◆ **WORK ORDER**:
Your answer should be the number of lines in the listing that hold the string "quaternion", with no other words.

◆ **DATA FOR REVIEW**:

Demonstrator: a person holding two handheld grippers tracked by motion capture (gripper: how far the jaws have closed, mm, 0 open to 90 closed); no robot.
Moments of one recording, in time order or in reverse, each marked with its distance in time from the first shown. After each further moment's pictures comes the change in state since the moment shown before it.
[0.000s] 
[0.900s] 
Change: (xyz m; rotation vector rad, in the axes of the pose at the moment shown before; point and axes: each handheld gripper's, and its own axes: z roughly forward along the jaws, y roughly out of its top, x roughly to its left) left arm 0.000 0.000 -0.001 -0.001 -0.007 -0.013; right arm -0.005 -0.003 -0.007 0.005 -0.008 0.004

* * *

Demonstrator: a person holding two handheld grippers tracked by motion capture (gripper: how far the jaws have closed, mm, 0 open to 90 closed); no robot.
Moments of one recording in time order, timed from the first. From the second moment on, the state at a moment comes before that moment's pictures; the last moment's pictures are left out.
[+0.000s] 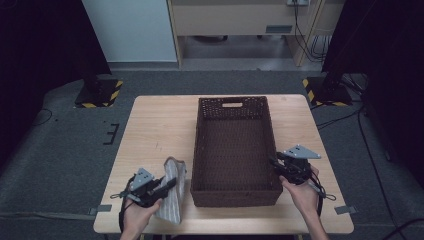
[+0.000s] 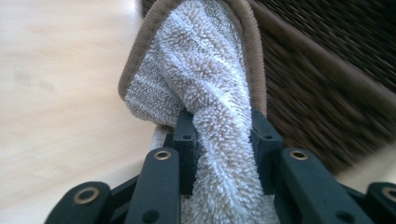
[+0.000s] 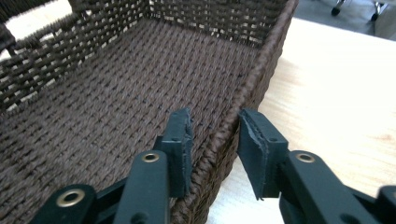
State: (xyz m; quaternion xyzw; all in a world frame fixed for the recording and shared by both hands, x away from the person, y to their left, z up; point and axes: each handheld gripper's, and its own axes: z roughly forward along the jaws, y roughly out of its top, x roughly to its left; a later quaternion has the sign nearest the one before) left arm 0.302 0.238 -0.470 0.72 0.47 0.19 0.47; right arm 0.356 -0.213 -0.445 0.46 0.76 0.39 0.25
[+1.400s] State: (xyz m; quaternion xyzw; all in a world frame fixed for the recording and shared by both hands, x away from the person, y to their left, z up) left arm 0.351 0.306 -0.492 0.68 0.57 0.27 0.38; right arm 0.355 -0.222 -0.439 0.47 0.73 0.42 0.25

◆ **WRITTEN ANSWER**:
2